**EXERCISE OBJECTIVE:** With the pictures omitted, transcribe each line below exactly as it is.

Records drawn from a dataset:
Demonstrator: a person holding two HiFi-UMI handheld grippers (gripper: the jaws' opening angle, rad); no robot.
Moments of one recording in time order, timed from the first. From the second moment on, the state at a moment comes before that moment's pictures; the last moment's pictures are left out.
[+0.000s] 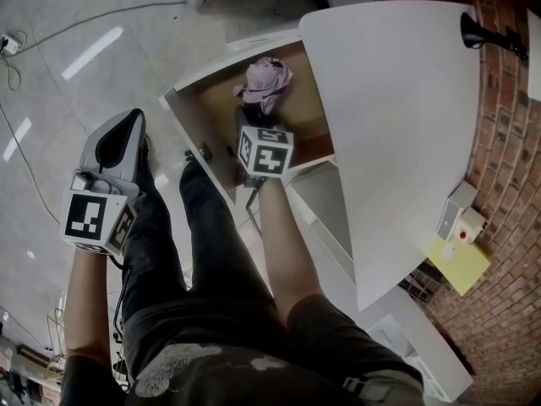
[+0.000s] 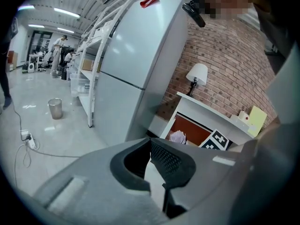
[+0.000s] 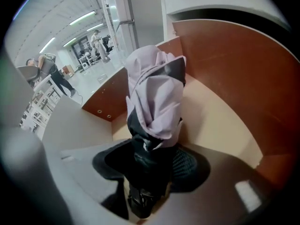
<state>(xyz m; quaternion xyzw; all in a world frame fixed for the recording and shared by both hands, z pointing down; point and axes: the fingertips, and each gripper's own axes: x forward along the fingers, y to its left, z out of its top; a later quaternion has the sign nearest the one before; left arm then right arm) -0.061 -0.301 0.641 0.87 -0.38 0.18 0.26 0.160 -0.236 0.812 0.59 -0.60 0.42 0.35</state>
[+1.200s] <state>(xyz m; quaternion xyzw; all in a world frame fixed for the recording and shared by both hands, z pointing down) -0.078 -0.300 0.639 0.87 -0.37 0.17 0.30 0.155 -0.233 0.828 0.60 -0.56 0.45 0.35</state>
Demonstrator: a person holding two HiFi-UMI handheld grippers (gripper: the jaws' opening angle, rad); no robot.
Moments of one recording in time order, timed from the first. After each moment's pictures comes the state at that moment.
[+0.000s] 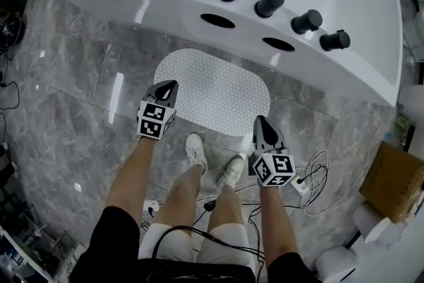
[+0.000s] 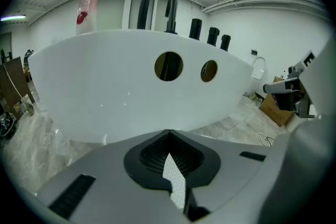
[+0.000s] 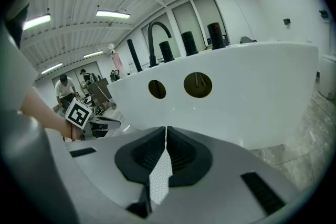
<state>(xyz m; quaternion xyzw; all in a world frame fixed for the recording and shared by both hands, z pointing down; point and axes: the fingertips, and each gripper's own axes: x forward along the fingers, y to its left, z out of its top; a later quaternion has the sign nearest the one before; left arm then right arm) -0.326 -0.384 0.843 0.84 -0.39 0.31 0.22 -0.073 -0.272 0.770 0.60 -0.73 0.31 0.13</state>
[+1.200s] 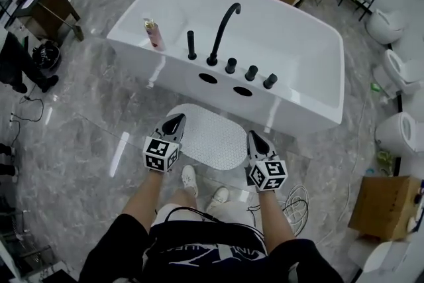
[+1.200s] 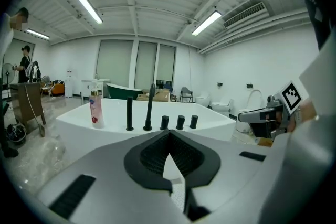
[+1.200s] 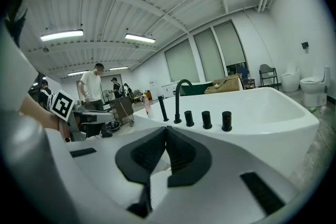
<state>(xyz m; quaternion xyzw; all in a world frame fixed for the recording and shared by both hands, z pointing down) -0.269 -0.270 0.462 0.87 -0.47 0.13 0.13 -0.037 -0.218 0.475 0.55 -0.81 0.19 0.06</state>
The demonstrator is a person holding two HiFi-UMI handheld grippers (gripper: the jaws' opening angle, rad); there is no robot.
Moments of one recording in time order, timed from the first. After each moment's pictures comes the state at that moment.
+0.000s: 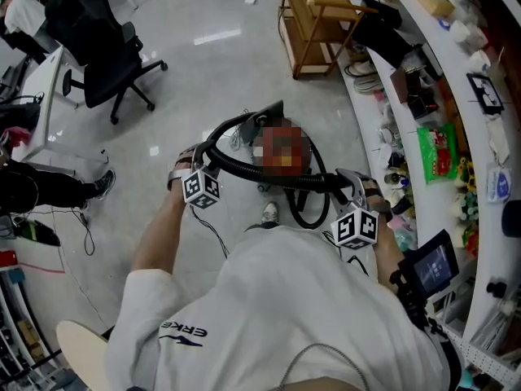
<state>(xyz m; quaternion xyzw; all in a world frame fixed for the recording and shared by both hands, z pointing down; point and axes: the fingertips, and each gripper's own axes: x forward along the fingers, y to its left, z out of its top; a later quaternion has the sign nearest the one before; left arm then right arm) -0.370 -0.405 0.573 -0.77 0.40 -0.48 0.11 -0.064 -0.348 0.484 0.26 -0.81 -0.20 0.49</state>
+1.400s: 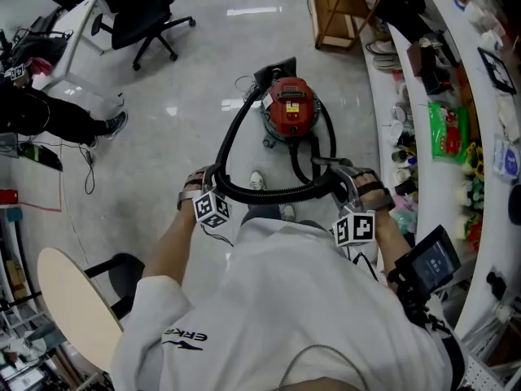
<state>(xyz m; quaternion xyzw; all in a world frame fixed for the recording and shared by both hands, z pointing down) -0.277 -0.105 0.653 -0.73 0.43 -0.54 0.02 -0.005 -0.169 0.519 0.10 -0.79 -0.38 0.46</state>
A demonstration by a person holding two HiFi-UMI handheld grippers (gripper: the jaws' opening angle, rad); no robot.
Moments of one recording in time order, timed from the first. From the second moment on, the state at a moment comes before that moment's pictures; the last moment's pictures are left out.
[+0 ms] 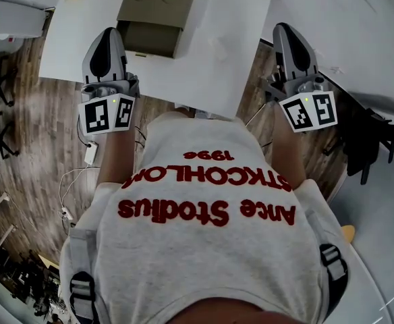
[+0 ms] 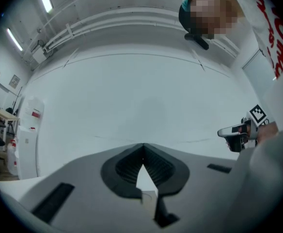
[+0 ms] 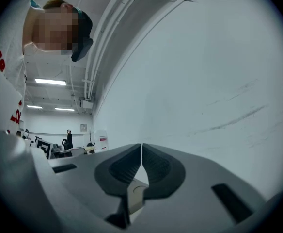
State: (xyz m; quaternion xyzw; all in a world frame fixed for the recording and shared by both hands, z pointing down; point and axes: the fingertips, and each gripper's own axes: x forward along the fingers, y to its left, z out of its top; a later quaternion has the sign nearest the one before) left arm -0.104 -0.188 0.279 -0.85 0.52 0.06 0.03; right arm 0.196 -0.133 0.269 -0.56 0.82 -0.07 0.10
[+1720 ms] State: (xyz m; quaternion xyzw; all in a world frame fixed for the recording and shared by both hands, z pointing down) left arm -0.081 -0.245 0.405 -0.87 0.47 -0.05 -0.10; right arm 0.118 -0.153 0.589 -0.47 0.79 -0.31 -0.26
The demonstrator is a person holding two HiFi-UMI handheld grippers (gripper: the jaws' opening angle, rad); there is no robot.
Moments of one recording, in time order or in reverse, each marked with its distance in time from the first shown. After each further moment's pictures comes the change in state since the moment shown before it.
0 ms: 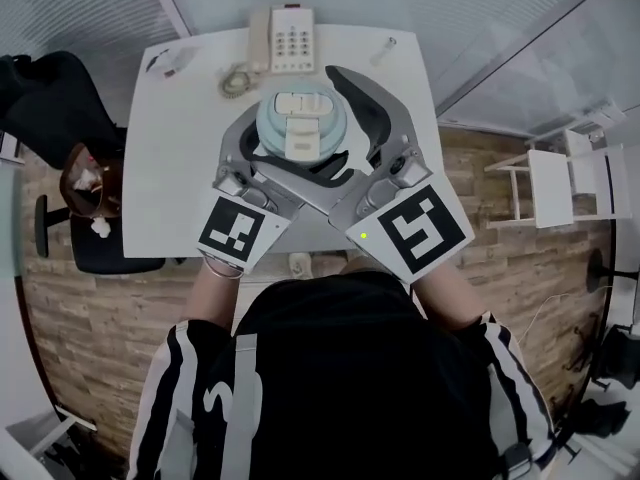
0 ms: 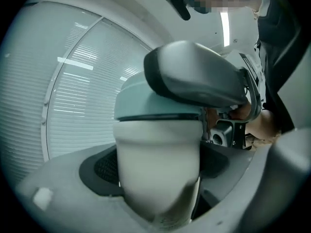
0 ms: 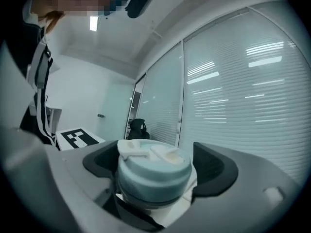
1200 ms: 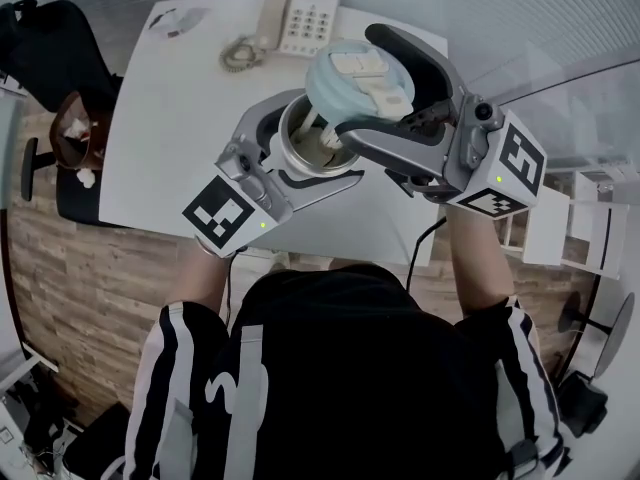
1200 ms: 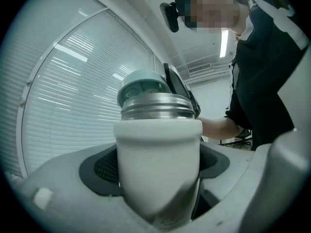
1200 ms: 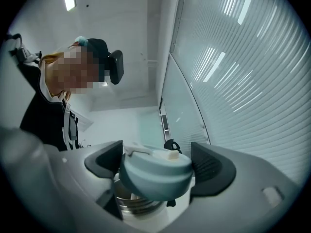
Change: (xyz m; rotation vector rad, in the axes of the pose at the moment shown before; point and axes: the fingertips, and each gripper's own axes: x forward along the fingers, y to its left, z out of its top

**SOLUTION FOR THIS TASK:**
Demonstrator: a person holding two HiFi-UMI handheld grippers (gripper: the jaws' opening angle, rad); no robot.
Moments of one recording in time order, timed from the first. From the second moment on, the state at a moment comes before that moment's pictures; the last moment's pictures are left out.
[+0.000s] 
[+0.000s] 
[+0.000s] 
<state>(xyz m; quaternion xyzw; all in a world frame fixed for the recording and shared by both hands, z pointing down; point and axes: the fingertips, and each gripper's own axes: x forward along the fingers, y to its left, z out of its top; a later quaternion has the sign nearest the one before; left arm then right arm) -0.061 -0.301 0.641 0.87 -0.38 0.18 0.26 0.160 -0.236 0.812 0.59 -0.60 0.42 0.35</state>
[+1.200s] <state>(xyz m; quaternion xyzw; all in a world frame fixed for the recording and shared by both hands, z pointing down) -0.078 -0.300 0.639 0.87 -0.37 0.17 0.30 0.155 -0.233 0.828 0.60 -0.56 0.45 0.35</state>
Demonstrator: a person holding two HiFi-UMI handheld grippers (gripper: the jaws' opening angle, rad); no robot.
Moments of one recording in time order, timed from the first. After each moment's pictures comes the state at that moment.
[+0.000s] 
[+0.000s] 
[+0.000s] 
<state>(xyz m; quaternion xyzw; all in a world frame fixed for the recording and shared by both hands, z pointing down; point and axes: the fingertips, and each gripper's own axes: x forward along the fingers, y to its left, z out of its top; a later quaternion has the sign nearest the one before; left arm then right arm) -0.326 -0.384 0.843 0.84 -0.39 0.31 0.22 -0.073 -0.272 0.770 0.60 -0.73 0.31 0.13</state>
[+1.200s] 
[+1.200s] 
[+1.200s] 
<state>(xyz m; quaternion xyzw; all in a world frame fixed for the recording and shared by both hands, z pointing down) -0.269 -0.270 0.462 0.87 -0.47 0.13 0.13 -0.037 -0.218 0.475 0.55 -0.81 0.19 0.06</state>
The demonstrator is a person holding two HiFi-UMI handheld grippers (gripper: the jaws' opening angle, rad); there is no robot.
Moments of one recording in time order, timed from the first. After each moment's pictures comes the state at that moment.
+0.000s: 
<state>(xyz m; quaternion xyzw; all in a world frame fixed for the recording and shared by both hands, z pointing down; point and axes: the fingertips, and each gripper's own axes: x forward along the fingers, y to its left, z out of its top; a later quaternion has the sign nearest the one before; left arm then right arm) -0.370 -0.405 0.573 -0.77 0.40 -0.48 0.11 -0.064 -0.348 0.484 0.26 -0.81 -0.20 0.49</state>
+1.400s: 
<state>(xyz m; quaternion xyzw; all in a world frame fixed for the recording and shared by both hands, z pointing down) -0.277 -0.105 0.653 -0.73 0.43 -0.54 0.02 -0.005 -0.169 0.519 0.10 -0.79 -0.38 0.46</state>
A demonstration by a person holding two HiFi-UMI handheld grippers (gripper: the jaws' opening angle, rad); no robot.
Moments of one recording in time order, timed from the first. From the second moment on, the state at a moment comes before that moment's pictures; the last moment's pictures are left out.
[+0 ms] 
[+0 ms] 
[+0 ms] 
State: (xyz m; quaternion xyzw; all in a world frame fixed for the recording and shared by both hands, z pointing down; point and axes: the fingertips, and each gripper's own axes: x forward along the fingers, y to its left, z out of its top; a later quaternion has the sign nearest the one before) left arm -0.104 -0.188 0.279 -0.85 0.52 0.06 0.03; right arm 0.196 -0.133 0.269 -0.56 0.82 -0.07 0.10
[+1720 ms] State: (xyz m; quaternion xyzw; all in a world frame fixed for the recording and shared by both hands, z pointing down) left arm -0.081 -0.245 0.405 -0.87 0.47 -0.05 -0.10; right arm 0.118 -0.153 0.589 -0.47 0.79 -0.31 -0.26
The demonstrator is a person holding two HiFi-UMI handheld grippers (gripper: the jaws' opening angle, rad); there is no robot.
Moments of one recording, in time order or in reverse, each marked with its distance in time from the first shown. After each further moment's pictures comes the change in state since the moment shown before it.
0 ms: 
0 ms: 
0 ms: 
1200 ms: 
1200 ms: 
1200 ms: 
Change: (xyz m; rotation vector rad, in the axes of the pose at the moment shown before; point and axes: the fingertips, and each gripper's own axes: x forward along the fingers, y to its left, z out of its top

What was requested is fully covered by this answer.